Gazetecilik mesleğinde geçirdiğim yılların önemli bölümünde ekonomi haberciliği yaptım.
Bugün arkadaşlarımın üyesi olmaktan keyif aldığı Ekonomi Muhabirleri Derneği İzmir Şubesi’nin de kurucusu olma şansını yakaladım.
Ancak süreç beni siyaset alanına sürükledi. Politik liderleri izledim, politika haberlerini yazdım devamında ise ilk köşe yazarlığımda Reşat Yörük’ün isim babası olduğu “Politüyo” da okurlarla buluştum. Yazılarım yüz binlerin üzerinde tirajı olan Hürriyet Ege’de yıllarca yayınlandı.
9 Eylül Gazetemize geldiğimden bu yana siyasi alanda yazılar üretmeye çabalıyorum. İktidarı veya muhalefeti ayırmadan doğruları veya yanlışlarını dile getiriyorum.
Beni yakından izleyenler, hayatta muhalif bir duruşum olduğunu bilir. Dünya görüşümü taviz vermemeye çalışarak savunuyorum.
Benim için birincil konu doğduğum, doyduğum, yaşadığım ve çocuklarımın geleceği olan Türkiye elbette.
1980 yılında gazeteciliğe başladığımda Türkiye’nin nerede olduğunu, bugün ise nerede olduğumuzu sürekli irdelemeye çalışıyorum. İktidarlar içinde ülkeye katkıda bulunan siyasi partileri bulundukları koşullar içerisinde değerlendiriyorum.
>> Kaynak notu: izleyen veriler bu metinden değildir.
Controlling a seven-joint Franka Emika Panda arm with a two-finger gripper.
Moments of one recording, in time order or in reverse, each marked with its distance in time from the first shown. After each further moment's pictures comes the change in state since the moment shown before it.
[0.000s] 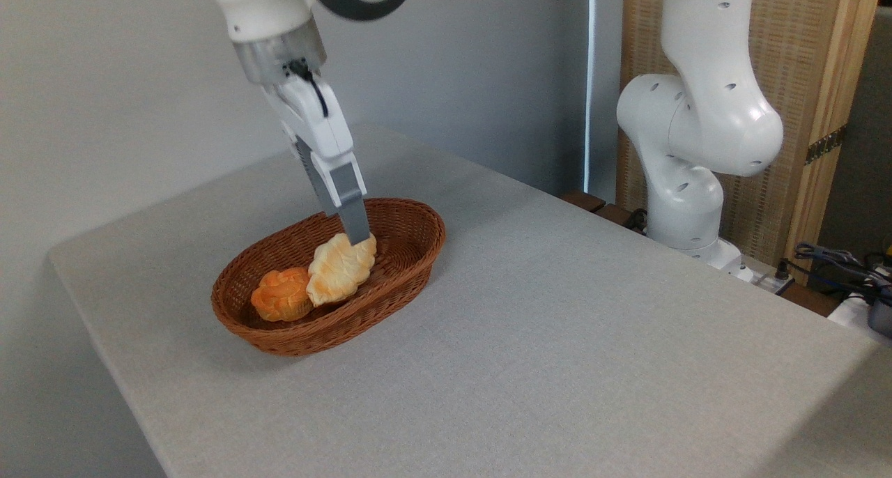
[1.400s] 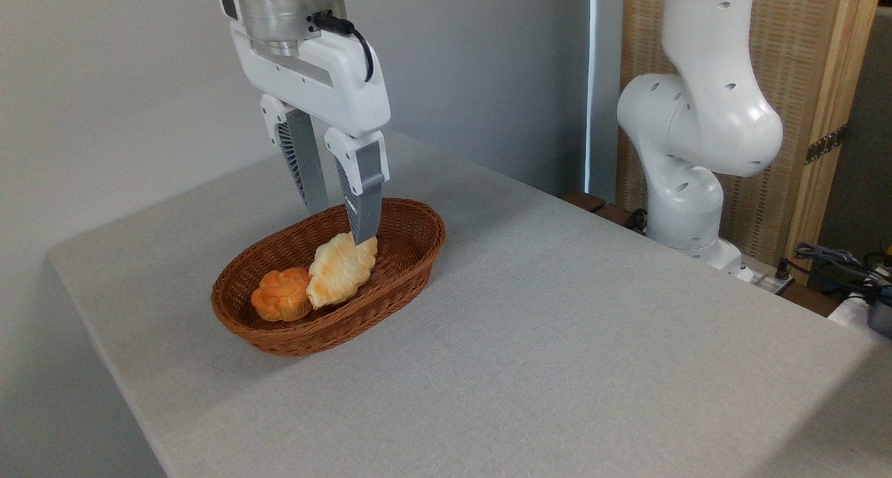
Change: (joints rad) arm -0.023 -0.006 0.191 0.112 -0.038 -0.031 -0.030
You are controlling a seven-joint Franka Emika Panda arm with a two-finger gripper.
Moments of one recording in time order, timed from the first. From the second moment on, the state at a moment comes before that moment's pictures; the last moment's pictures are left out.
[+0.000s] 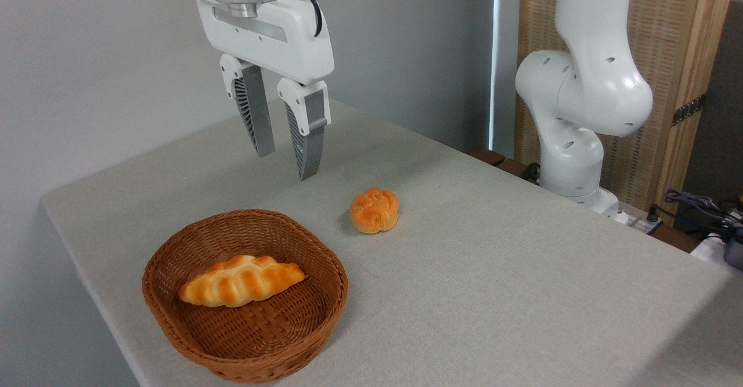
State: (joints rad) arm -0.11 -0.04 0.02 -1.64 -0.03 1.65 0.61
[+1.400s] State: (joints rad) arm -0.11 -0.06 -0.05 -1.87 -0.06 2.09 0.67
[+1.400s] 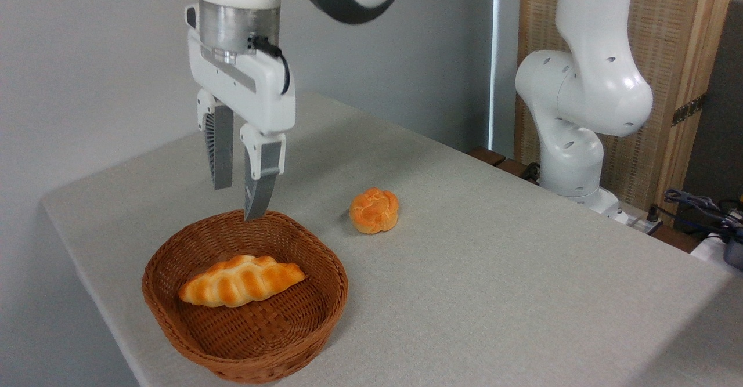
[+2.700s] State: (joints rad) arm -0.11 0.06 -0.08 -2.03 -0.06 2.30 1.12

O kararları neden aldınız !
Türkiye Cumhurbaşkanı ve AK Parti Genel Başkanı Recep Tayyip Erdoğan’ın istemleri ile ekonomiye 4 yıl önce yön verdiğini ilan etti.
Bu öngörülerle faizler düşürüldü.
4 yıl sonda 4 yıl önceki faizlere niye geri döndük o zaman?
Enflasyon 4 yıl öncesine göre nerede sizce? Yurttaş elindeki parayla ne alabiliyor, neleri alamamaya başladı.
Et tüketiminde neden küme düştük. Afrika ülkeleri düzeyine nasıl düştük. Ortalama et tüketiminde Kongo, Tacikistan, Fas gibi ülkeler düzeyine nasıl indik ?
400 lirayı bulan eti, 200 lirayı geçen peyniri nasıl alacağız? Ülkede bir kaosa dönen kira artışları ile sokağa attığımız üniversite öğrencilerini, dar gelirlileri nasıl koruyacağız.
4 yıl önce olmayan Kur Korumalı Mevduat ile kaybettiğimiz milyarlar nasıl geri dönecek…
Tarım ve hayvancılığımızı bitirme noktasına gelirken, elimizdeki dövizin buralara gitmesine seyirci mi kalacağız.
Çok bildiğiniz ekonomiyi böyle mi yönetecektiniz. Kısaca bu kadar büyük zaman kaybının hesabını kim verecek, nasıl açıklayacak.
Gözün aydın CHP!
Ana muhalefet partisi CHP ise bu tablonun altında kalan yurttaşları savunmaktan çok uzakta. Muhalefet neredeyse “Bu iktidara oy verdiler oh olsun” diyecek bir tavra büründü.
CHP lideri kurultay hesaplarından kendisini alamıyor. Bir gün da aklına gelip şu Maliye Bakanlığı’nın önüne gitsem demiyor. Seçim öncesi sıkıntılı kapılara giden CHP artık yok.
Bu durumda halk kimden medet umacağını da bilemiyor. Muhalefetin lideri olacağım diyen CHP’nin İzmir Çiğli kongresine polis müdahalesine ihtiyaç duyuluyor.
435 kongre delegesi bulunan CHP’nin ilçe seçimlerinde Başkan seçilen Erkan Akar, sadece 197 oy alıyor. 13 geçersiz oyu da dikkate aldığınızda kongrede sandığa gidenlerin sayısı 210 kişi. İlçede oy kullanması gereken sayı ise 435 kişi.
Anlayacağınız muhalefetin yarısından çoğu sandığa gitmemiş.
Peki sorarım bu parti tavrı ve haliyle iktidar olmak isteyenler neyi hak ediyorlar ?
Halk olarak bizim işimiz zor. Ana muhalefet olarak CHP’nin işi bizden çok daha zor.